The volume of this spiritual marketplace literature suggests a dominant discourse in academic, journalistic, and Christian literature. While the first three streams assume some version of secularization theory, the last two suggest other possibilities. While religious economy perspectives, for example, imply a view of human nature that is too weighted towards a calculating rationality, their view of a competitive spiritual marketplace allows for views of modern culture that include both secularizing and sacralising trends (Stark 1999). In other words, they challenge the inevitabilities of the older notions of secularization theory (Bruce 2002). A spiritual marketplace need not assume totalizing secularization patterns.

This notion of institutional secularization is a significant assumption for megachurch study that requires further comment. Pattana Kitiarsa explains that to commercialize something means to take it out of its given context and put it into the context of a market, which re-contextualizes the entity as a commodity. Commodities are, according to the Oxford English Dictionary, ordinary or commonplace. Religion, on the other hand, suggests something special, set apart, and this transformation “has brought many religious traditions into trouble” (2010:565). Yet she goes on to say that religious commodification and the mixing of money and religion are perennial, and the growing “worldliness” of religion has become only more evident in the last two hundred years due to advances in electronic media. This commercializing of faith traditions, she insists, has not secularized as much as proliferated religiosity across the globe. Megachurches are one example of such

“worldliness,” especially in the globally prevalent form of prosperity theology (Bowler 2013).

Kathryn Lofton similarly writes: “The secular is not an absence of religion; rather, the secular is religion’s kaleidoscopic buffet” (Lofton 2011:209). She resists approaches that speak of popular culture in, as or in dialogue with religion because they pit religion against culture. “If only we didn’t imagine culture and religion as neatly divided, we may be less surprised by their ceaseless commingling” (2011:10). While careful not to annihilate traditional understandings of the “the religions,” Lofton contends that “to force a division between [religious and consumer culture] is to compel a false distillation from a quagmire of commingling processes… we demonstrate just how enfolded we’ve become in the supposition that we are, somehow, without [religion]; that we are, somehow, apart from it; that we can, somehow, separate ourselves from it” (2011:12).

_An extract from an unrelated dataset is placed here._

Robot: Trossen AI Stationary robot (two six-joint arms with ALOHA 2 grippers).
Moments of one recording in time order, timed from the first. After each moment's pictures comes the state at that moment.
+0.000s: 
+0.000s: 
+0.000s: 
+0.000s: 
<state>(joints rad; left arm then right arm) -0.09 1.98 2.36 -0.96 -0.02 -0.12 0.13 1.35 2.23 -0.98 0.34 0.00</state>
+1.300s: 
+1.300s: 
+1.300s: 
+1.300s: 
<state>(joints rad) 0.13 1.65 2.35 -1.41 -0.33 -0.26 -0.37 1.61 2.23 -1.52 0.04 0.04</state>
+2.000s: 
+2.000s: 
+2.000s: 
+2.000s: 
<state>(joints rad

It is the working assumption of this thesis that “religion” is a multi-layered phenomenon and any boundaries between it and broader culture are blurred at best. That is to say that not all religion is good, decent, and hermetically-sealed away from the hustle and bustle of the street or plaza (Cowan 2008:8) and neither is all religion bad, repugnant and poisonous (Hitchens 2009). Religious activity itself can be “profane” (to use a classical religious studies term) or even playful (Berger 1997;

Drooger 2011), but more often than not, it simply integrates with the everyday mundane. In fact, as

historian R. Laurence Moore has said, “Either religion keeps up with other cultural aspects of national life, including the commercial forms, or it has no importance” (Moore 1995:65). This means challenging the inevitable equation of religious competition, commercialization, and entertainment with secularization—a refusal championed in the “new paradigm” in the sociology of religion (Warner 2005). To reiterate, commercializing religion—including the sacralization of popular culture and celebrities—may be its primary means of global proliferation today (Kitiarsa 2010).51 While some global megachurches may exemplify this commercialization of religion, it is by no means isolated to megachurches: the language of consumer preferences and markets has even permeated Eastern Orthodox churches in North America (Slagle 2011).